Each data step is independent. `raw_jsonl`, `filtered_jsonl`,
`translated_jsonl`, and `synthetic_jsonl` all satisfy `training_jsonl`, so the
agent inserts a data step only when the goal requires that transform (cleaning,
translation, generation). The chain below shows the maximal path; drop any hop
the request does not need.

```text
raw_jsonl
  -> [curate/nemo_curator]      # only if cleaning/filtering is requested
  -> [translate/nemo_curator]   # only if translation is requested
  -> training_jsonl
  -> sft/automodel              # JSONL-native AutoModel path
  -> checkpoint_hf
```

```text
training_jsonl
  -> data_prep/sft_packing      # required because Megatron-Bridge consumes packed_parquet
  -> packed_parquet
  -> sft/megatron_bridge
  -> checkpoint_megatron
```

### SFT / PEFT Backend Split

```text
training_jsonl -> sft/automodel -> checkpoint_hf
training_jsonl -> peft/automodel -> checkpoint_lora -> convert/merge_lora -> checkpoint_hf
```

```text
training_jsonl
  -> data_prep/sft_packing
  -> packed_parquet
  -> sft/megatron_bridge or peft/megatron_bridge
  -> checkpoint_megatron or checkpoint_lora
```

### Pretraining / CPT

```text
filtered_jsonl
  -> data_prep/pretrain_prep
  -> binidx + blend.json
  -> pretrain/automodel        -> checkpoint_hf
  -> pretrain/megatron_bridge  -> checkpoint_megatron
```

### RL Alignment

```text
sft/megatron_bridge -> checkpoint_megatron
training_jsonl or data_prep/rl_prep output
  -> rl/nemo_rl/dpo | rl/nemo_rl/rlvr | rl/nemo_rl/rlhf
  -> checkpoint_megatron
```

### Checkpoint Bridges

```text
checkpoint_hf       -> convert/hf_to_megatron -> checkpoint_megatron
checkpoint_megatron -> convert/megatron_to_hf -> checkpoint_hf
checkpoint_lora + exact base -> convert/merge_lora -> checkpoint_hf
```

### BYOB Benchmarks

```text
benchmark_source_corpus
  -> byob/mcq stage=prepare
  -> byob/mcq stage=generate
  -> mcq_benchmark_parquet
  -> byob/mcq stage=translate
  -> translated_mcq_benchmark_parquet
```

## Compatibility Checks

- `is_a` compatibility is implicit; conversion is not needed for those edges.
- `convert_to` edges require an explicit converter step; do not rely on downstream steps to read another checkpoint layout.
- Prepared data is tokenizer-locked.
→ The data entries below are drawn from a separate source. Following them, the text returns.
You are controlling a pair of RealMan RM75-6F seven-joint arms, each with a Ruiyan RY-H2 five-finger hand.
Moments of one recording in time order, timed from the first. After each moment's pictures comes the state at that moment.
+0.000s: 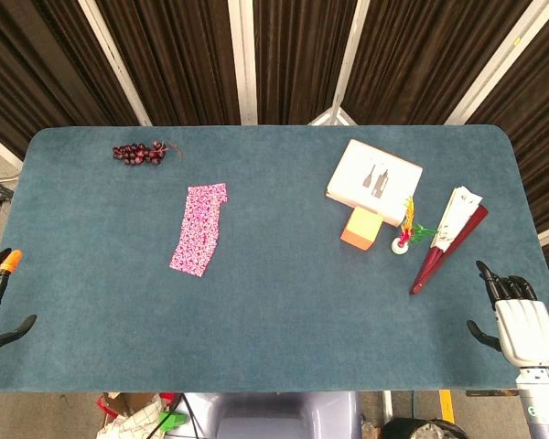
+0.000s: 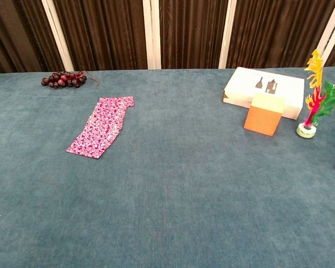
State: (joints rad) left arm -0.04 -1.08 -0.04 -1.67 1.53 1.57 0.09; right arm 0.09 -1.14 0.07 -1.62 -1.51 1.48 -0.15
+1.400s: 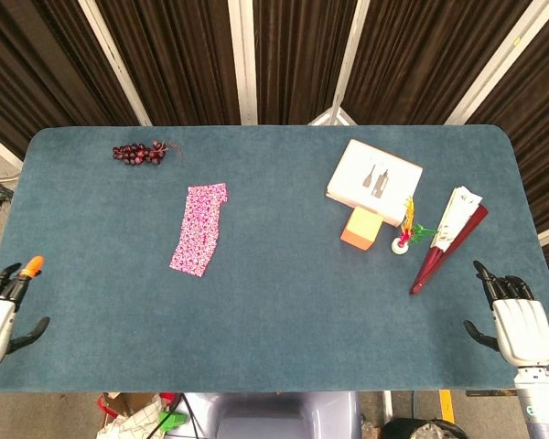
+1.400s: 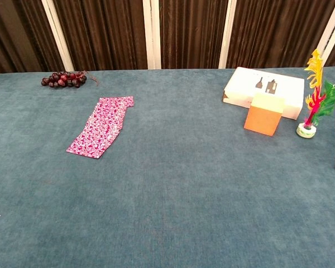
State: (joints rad) left arm -0.06 -1.08 -0.01 -1.69 1.59 1.52 0.11; right arm 0.09 -1.14 0.07 -1.63 -1.50 1.47 -0.13
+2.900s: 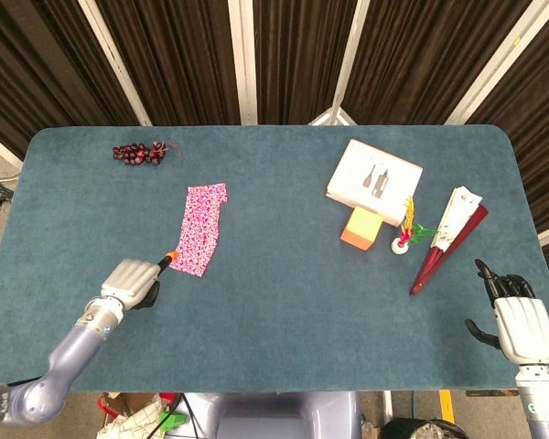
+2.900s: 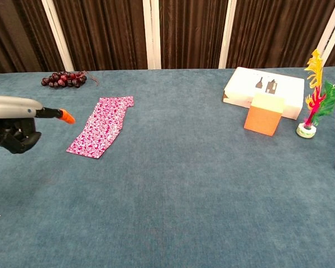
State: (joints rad) left arm -0.72 -1.21 -0.10 -1.92 0.65 0.89 0.70; right arm 0.10 -1.13 0.07 -1.63 -1.49 1.46 -0.12
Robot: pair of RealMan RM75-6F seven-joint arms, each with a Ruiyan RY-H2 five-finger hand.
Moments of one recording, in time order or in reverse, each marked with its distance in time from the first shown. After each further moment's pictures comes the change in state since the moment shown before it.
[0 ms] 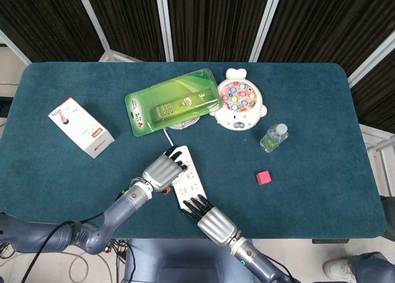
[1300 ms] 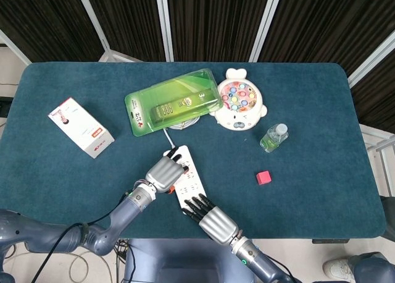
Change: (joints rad) left arm -0.008 -0.082 0.029 0.073 -0.002 0.050 -0.031; right arm 0.007 -0.003 -0.017 0.028 0.015 0.016 0.024
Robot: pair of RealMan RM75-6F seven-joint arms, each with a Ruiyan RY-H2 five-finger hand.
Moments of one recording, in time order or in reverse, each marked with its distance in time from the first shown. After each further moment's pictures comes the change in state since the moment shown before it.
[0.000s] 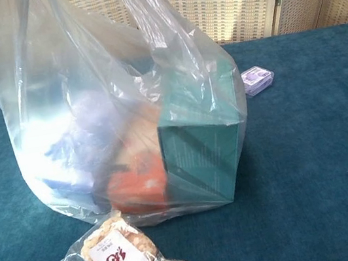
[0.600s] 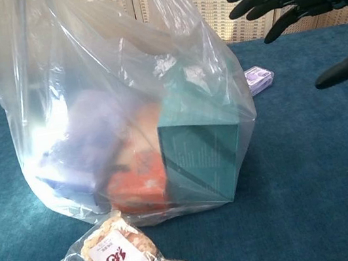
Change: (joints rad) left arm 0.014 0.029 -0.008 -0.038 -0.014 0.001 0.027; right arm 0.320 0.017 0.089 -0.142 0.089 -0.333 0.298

Rebuild `packed_parquet` or `binidx` after tokenizer, chat template, sequence length, split, or blend changes.
- `packed_parquet` is only for Megatron-Bridge SFT/PEFT paths.
- AutoModel SFT/PEFT reads `training_jsonl` directly.
- `checkpoint_lora` is not a deployable full model until merged with the exact base.
- For Megatron exports, point conversion/eval at a concrete `iter_*` checkpoint.
- Keep benchmark artifacts separate from training artifacts; BYOB output is held-out eval data.